The late senator was a man who reached out when it mattered most, who let us know we weren't alone.
Soon after my former roommate was killed in Iraq, Sen. Ted Kennedy
called me. It was a Sunday afternoon, and I wasn't pleased to get the
call. I was on the senator's staff at the time, and he sometimes called
on weekends with policy questions, usually about education funding. The
calls usually required some quick fact-checking at the least, and
sometimes a trip into the office.
That weekend, a little over a year into the Iraq war, I wasn't in
Washington. I wasn't thinking about work, and I was in no mood to talk
policy. I was mindlessly walking through a Barnes & Noble bookstore
in New York, thinking about my old roommate. I couldn't stop thinking
about her. In fact, for much of the next two years I couldn't stop
thinking about her.
Fern Holland, originally of Miami, Okla., was the first American
civilian killed in Iraq. She was building women's centers there and
organizing Iraqi women in support of democratic rights. Her death got
heaps of news coverage at the time. And even after the coverage slowed,
there were lots of reminders. In 2004, you couldn't pick up a newspaper
or turn on a television without hearing about Iraq. I don't know that a
mourning period ever ends, but the incessant Iraq war coverage worsened
it for me.
When I saw on my caller ID that it was Kennedy on the line, I cursed to
my girlfriend (now my wife): "It's Kennedy. He wants something." But he
didn't. The senator was calling to say that he was thinking about me,
and about Fern. He said she was a patriot; that he admired what she was
trying to do; and that he had said a prayer for each of us in church
that day. He said he knew from his own experience that as bad as the
first weeks are after someone passes, the weeks and months that follow
can be even harder. After the outpouring of sympathy--and in our
case, news coverage--passes, you're alone in grief. The world moves
on. You don't. He called to say I wasn't alone.
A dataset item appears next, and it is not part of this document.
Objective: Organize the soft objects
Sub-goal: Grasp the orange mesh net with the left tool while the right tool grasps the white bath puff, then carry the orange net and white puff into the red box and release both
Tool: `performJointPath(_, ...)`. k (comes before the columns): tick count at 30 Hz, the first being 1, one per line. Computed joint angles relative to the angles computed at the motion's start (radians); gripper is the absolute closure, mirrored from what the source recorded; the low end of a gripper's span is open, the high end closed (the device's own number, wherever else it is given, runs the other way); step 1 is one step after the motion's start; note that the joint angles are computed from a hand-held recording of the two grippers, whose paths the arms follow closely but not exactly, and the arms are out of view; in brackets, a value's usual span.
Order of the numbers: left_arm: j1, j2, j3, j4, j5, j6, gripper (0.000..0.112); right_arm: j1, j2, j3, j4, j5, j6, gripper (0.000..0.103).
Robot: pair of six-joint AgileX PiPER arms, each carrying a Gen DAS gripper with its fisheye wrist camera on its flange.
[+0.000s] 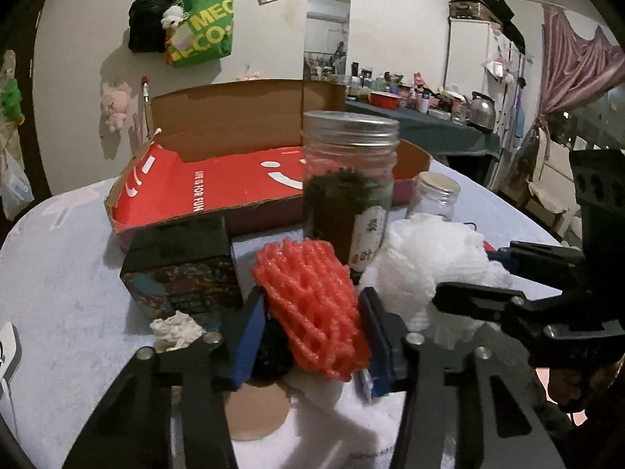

I later learned that the senator made similar calls to every family in
Massachusetts who lost someone in the 9/11 terrorist attacks. Two of
the planes involved that day took off from Boston's Logan Airport and
were filled with Massachusetts passengers. Kennedy called each family,
many of them multiple times, staying on the phone for up to 30 minutes.
He cried with the survivors and shared his personal experiences in
dealing with tragedy. There was never any media coverage of those
calls. I didn't find out about them until years after they began, and I
worked for the man. I wouldn't be surprised if he made thousands of
condolence calls over the course of his life.
For the next several weeks, we'll memorialize the work of the U.S.
Senate's greatest legislator since Henry Clay--maybe ever. Kennedy
was a sponsor of every civil rights law since 1964. He brought us
children's health insurance, and he was the force behind the 26th
Amendment, which gave 18-year-olds the right to vote; student loans;
education aid for the poor; federal support for Meals on Wheels; and
countless other domestic policies. We'll read and hear the words of one
of the nation's greatest champions of the young, sick, needy and
elderly. We'll see his image and his brothers' images repeatedly as
icons of American history and liberalism. Those of us who share his
mission to build a more just and decent society will worry that he
cannot be replaced.
But many of us also will be mourning more than a legislator, more than
a champion, more than an icon. We'll mourn a man who reached out when
it mattered most, who let us know we weren't alone. And we're still not.